● TASK OBJECTIVE
The response must contain every record, repeated exactly.
Segment Open
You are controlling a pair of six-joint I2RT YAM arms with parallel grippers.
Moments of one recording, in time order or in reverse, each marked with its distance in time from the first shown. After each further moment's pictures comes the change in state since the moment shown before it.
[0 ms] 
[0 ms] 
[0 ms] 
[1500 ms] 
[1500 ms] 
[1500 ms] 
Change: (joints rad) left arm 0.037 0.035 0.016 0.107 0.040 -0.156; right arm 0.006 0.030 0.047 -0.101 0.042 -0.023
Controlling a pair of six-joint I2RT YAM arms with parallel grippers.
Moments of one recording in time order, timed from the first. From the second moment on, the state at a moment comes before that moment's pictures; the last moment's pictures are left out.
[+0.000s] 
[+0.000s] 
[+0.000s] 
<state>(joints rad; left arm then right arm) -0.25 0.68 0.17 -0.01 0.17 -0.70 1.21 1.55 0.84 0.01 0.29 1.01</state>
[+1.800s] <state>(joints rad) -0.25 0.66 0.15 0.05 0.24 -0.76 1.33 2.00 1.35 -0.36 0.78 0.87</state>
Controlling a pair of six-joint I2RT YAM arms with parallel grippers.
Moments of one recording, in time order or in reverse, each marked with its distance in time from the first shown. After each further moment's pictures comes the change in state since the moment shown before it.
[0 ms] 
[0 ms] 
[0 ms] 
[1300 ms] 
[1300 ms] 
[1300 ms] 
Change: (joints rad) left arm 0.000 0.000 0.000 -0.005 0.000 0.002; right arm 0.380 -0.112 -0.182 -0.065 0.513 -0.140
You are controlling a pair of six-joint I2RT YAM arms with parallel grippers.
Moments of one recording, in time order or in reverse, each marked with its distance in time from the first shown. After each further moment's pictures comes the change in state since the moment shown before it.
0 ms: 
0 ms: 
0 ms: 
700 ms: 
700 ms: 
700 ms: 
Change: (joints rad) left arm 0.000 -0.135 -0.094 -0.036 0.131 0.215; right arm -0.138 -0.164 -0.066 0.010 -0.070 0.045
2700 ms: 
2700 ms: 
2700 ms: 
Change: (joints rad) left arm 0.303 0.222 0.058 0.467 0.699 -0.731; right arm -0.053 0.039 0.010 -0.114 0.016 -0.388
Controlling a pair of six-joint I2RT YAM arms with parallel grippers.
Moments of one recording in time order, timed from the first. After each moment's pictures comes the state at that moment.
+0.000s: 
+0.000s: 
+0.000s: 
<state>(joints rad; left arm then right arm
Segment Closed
● SOLUTION TO THIS TASK
You are controlling a pair of six-joint I2RT YAM arms with parallel grippers.
Moments of one recording, in time order or in reverse, each marked with its distance in time from the first shown. After each further moment's pictures comes the change in state since the moment shown before it.
[0 ms] 
[0 ms] 
[0 ms] 
[1500 ms] 
[1500 ms] 
[1500 ms] 
Change: (joints rad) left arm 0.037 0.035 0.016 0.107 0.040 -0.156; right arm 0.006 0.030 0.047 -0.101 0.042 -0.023
Controlling a pair of six-joint I2RT YAM arms with parallel grippers.
Moments of one recording in time order, timed from the first. From the second moment on, the state at a moment comes before that moment's pictures; the last moment's pictures are left out.
[+0.000s] 
[+0.000s] 
[+0.000s] 
<state>(joints rad; left arm then right arm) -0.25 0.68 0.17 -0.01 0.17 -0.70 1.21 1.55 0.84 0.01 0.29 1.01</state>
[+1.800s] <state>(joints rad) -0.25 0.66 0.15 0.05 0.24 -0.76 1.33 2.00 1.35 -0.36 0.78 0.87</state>
Controlling a pair of six-joint I2RT YAM arms with parallel grippers.
Moments of one recording, in time order or in reverse, each marked with its distance in time from the first shown. After each further moment's pictures comes the change in state since the moment shown before it.
[0 ms] 
[0 ms] 
[0 ms] 
[1300 ms] 
[1300 ms] 
[1300 ms] 
Change: (joints rad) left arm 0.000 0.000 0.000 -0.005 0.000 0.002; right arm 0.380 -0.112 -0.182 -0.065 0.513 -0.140
You are controlling a pair of six-joint I2RT YAM arms with parallel grippers.
Moments of one recording, in time order or in reverse, each marked with its distance in time from the first shown. After each further moment's pictures comes the change in state since the moment shown before it.
0 ms: 
0 ms: 
0 ms: 
700 ms: 
700 ms: 
700 ms: 
Change: (joints rad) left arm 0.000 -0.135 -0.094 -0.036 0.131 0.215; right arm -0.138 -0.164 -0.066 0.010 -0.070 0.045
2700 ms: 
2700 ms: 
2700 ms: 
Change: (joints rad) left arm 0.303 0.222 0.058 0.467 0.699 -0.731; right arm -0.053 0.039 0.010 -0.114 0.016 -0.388
Controlling a pair of six-joint I2RT YAM arms with parallel grippers.
Moments of one recording in time order, timed from the first. After each moment's pictures comes the state at that moment.
+0.000s: 
+0.000s: 
+0.000s: 
<state>(joints rad; left arm then right arm

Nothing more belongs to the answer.